Transcribe exactly the span of lines that begins the records and ends with the line holding "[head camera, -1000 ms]", both boundary lines included.

*-*-*

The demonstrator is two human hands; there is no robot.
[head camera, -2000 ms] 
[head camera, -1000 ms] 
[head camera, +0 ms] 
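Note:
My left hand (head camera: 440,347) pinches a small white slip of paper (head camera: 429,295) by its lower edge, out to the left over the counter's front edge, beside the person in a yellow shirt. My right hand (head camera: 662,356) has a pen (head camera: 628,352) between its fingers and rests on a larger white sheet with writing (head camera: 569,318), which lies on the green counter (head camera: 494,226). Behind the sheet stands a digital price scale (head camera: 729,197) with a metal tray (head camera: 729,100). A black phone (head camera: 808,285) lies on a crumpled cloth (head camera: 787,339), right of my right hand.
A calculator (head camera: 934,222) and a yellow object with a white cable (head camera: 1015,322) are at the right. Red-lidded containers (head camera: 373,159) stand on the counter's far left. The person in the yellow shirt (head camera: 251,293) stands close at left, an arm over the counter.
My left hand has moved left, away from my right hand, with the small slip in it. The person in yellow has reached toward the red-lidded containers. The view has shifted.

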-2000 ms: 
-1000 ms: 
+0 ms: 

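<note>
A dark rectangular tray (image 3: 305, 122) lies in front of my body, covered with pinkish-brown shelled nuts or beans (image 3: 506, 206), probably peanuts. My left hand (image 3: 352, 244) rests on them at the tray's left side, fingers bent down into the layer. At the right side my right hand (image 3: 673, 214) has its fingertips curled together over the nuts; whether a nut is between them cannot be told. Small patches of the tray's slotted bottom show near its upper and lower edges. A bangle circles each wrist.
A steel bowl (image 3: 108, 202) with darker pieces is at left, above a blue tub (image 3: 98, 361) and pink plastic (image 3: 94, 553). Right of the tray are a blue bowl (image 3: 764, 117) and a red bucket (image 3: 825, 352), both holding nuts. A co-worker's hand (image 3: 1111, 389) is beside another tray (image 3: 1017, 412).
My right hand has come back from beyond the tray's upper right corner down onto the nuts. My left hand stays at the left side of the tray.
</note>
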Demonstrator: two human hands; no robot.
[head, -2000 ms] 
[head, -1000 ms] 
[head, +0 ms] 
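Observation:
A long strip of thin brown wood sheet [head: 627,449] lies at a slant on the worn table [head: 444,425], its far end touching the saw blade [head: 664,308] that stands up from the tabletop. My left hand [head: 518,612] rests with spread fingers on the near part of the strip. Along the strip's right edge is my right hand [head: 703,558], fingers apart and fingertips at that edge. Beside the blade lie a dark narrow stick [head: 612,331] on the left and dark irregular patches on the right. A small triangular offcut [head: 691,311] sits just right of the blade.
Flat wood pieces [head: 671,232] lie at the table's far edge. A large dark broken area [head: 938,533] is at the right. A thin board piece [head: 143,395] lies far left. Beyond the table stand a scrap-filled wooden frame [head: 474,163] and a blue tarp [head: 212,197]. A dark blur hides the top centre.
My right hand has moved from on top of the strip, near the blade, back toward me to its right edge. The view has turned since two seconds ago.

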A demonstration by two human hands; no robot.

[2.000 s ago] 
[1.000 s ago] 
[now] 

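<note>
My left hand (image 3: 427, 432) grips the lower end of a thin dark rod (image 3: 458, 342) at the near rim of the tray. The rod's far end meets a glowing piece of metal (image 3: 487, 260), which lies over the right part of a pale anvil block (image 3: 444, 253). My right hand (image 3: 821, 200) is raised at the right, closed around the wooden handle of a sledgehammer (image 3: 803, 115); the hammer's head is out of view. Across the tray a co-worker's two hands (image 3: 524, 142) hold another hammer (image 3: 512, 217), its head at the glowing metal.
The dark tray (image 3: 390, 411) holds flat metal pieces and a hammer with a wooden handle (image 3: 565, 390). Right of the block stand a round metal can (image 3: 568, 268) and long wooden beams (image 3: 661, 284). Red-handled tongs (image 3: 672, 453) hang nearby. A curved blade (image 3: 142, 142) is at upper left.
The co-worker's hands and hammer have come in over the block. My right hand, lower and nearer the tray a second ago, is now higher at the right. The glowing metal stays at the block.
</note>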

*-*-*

TASK ANSWER:
The demonstrator is two human hands; there is no robot.
[head camera, -2000 ms] 
[head camera, -1000 ms] 

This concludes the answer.